Data extract |
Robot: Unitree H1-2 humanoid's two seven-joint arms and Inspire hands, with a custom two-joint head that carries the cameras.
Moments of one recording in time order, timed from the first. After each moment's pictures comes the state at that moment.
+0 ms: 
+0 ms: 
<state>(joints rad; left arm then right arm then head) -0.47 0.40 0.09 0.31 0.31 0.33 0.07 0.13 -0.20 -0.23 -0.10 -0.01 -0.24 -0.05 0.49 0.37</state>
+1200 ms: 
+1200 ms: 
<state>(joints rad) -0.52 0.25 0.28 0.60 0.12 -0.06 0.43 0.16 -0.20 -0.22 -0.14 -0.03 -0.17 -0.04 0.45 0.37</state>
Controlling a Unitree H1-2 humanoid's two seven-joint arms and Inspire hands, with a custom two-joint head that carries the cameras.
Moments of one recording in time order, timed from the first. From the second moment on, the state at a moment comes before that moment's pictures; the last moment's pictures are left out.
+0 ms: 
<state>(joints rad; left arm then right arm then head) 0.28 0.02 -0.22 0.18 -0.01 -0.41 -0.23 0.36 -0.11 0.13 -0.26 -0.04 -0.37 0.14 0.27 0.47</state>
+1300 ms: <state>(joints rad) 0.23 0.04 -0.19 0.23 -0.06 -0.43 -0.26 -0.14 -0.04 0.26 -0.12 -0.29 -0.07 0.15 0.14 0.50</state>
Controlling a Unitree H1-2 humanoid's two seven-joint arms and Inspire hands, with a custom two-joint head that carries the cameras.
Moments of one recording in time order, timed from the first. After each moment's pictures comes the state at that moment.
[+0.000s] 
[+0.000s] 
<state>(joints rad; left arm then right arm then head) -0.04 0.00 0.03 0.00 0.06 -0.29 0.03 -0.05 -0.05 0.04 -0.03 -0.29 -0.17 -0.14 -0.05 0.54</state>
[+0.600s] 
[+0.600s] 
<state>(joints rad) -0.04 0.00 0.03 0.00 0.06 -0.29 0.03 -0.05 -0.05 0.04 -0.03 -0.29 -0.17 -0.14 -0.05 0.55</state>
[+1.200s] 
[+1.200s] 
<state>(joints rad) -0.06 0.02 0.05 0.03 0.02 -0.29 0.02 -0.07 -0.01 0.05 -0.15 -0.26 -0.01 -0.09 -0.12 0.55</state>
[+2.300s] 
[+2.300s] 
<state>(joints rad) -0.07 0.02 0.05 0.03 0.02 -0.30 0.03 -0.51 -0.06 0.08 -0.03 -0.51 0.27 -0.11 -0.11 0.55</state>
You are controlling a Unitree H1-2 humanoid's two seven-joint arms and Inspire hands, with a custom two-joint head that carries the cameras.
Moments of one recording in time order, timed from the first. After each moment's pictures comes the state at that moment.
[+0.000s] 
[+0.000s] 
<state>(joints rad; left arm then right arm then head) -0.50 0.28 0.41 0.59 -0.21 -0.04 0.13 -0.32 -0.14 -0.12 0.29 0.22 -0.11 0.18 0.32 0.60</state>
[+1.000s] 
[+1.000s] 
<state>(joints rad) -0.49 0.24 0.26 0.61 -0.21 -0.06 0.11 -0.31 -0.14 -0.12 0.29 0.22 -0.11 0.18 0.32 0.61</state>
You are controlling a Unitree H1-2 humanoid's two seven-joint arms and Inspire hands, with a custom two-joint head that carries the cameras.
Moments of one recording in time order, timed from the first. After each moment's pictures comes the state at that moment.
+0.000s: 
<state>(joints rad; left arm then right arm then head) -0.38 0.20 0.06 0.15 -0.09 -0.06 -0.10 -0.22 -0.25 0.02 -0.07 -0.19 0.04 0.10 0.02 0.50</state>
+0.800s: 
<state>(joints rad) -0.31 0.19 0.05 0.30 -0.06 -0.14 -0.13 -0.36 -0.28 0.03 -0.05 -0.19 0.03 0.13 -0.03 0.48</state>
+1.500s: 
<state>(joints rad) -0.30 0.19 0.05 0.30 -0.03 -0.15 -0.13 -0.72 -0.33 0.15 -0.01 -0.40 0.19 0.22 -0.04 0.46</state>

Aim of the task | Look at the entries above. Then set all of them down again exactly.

Response |
Robot: Unitree H1-2 humanoid's two seven-joint arms and Inspire hands, with a custom two-joint head that carries the cameras.
Moments of one recording in time order, timed from the first. After each moment's pictures comes the state at that moment.
+0 ms: 
+0 ms: 
<state>(joints rad; left arm then right arm then head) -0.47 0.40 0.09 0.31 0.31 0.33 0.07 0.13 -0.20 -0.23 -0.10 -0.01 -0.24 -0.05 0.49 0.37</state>
+1200 ms: 
+1200 ms: 
<state>(joints rad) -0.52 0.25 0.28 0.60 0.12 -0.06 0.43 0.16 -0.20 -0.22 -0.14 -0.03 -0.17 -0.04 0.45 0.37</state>
Controlling a Unitree H1-2 humanoid's two seven-joint arms and Inspire hands, with a custom two-joint head that carries the cameras.
Moments of one recording in time order, timed from the first. From the second moment on, the state at a moment comes before that moment's pictures; the last moment's pictures are left out.
+0 ms: 
<state>(joints rad; left arm then right arm then head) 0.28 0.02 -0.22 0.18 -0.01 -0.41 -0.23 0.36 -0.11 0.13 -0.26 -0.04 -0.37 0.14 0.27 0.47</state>
+1300 ms: <state>(joints rad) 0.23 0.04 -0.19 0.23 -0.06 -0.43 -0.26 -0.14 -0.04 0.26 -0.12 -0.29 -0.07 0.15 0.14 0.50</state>
Controlling a Unitree H1-2 humanoid's two seven-joint arms and Inspire hands, with a custom two-joint head that carries the cameras.
Moments of one recording in time order, timed from the first. After each moment's pictures comes the state at that moment.
[+0.000s] 
[+0.000s] 
<state>(joints rad; left arm then right arm then head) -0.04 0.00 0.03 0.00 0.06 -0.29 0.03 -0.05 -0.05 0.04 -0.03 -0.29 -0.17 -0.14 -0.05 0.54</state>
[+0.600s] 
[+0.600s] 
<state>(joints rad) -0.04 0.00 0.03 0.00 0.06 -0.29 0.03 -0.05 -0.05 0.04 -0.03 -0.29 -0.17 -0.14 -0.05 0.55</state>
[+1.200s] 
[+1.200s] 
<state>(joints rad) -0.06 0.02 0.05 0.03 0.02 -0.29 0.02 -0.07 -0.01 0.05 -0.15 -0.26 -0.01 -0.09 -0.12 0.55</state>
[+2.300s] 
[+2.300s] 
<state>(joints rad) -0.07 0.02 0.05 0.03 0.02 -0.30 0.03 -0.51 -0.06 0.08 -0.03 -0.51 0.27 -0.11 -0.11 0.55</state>
You are controlling a Unitree H1-2 humanoid's two seven-joint arms and Inspire hands, with a custom two-joint head that carries the cameras.
Moments of one recording in time order, timed from the first. After each moment's pictures comes the state at that moment.
[+0.000s] 
[+0.000s] 
<state>(joints rad; left arm then right arm then head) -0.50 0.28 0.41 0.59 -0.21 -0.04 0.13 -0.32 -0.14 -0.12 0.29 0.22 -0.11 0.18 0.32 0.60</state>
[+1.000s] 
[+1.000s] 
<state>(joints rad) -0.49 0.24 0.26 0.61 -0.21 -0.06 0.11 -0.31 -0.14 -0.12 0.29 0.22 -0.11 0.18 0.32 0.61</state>
You are controlling a Unitree H1-2 humanoid's two seven-joint arms and Inspire hands, with a custom two-joint head that carries the cameras.
Moments of one recording in time order, timed from the first. After each moment's pictures comes the state at that moment.
+0.000s: 
<state>(joints rad; left arm then right arm then head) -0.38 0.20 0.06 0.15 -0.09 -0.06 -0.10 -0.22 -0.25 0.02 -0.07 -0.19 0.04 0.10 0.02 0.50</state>
+0.800s: 
<state>(joints rad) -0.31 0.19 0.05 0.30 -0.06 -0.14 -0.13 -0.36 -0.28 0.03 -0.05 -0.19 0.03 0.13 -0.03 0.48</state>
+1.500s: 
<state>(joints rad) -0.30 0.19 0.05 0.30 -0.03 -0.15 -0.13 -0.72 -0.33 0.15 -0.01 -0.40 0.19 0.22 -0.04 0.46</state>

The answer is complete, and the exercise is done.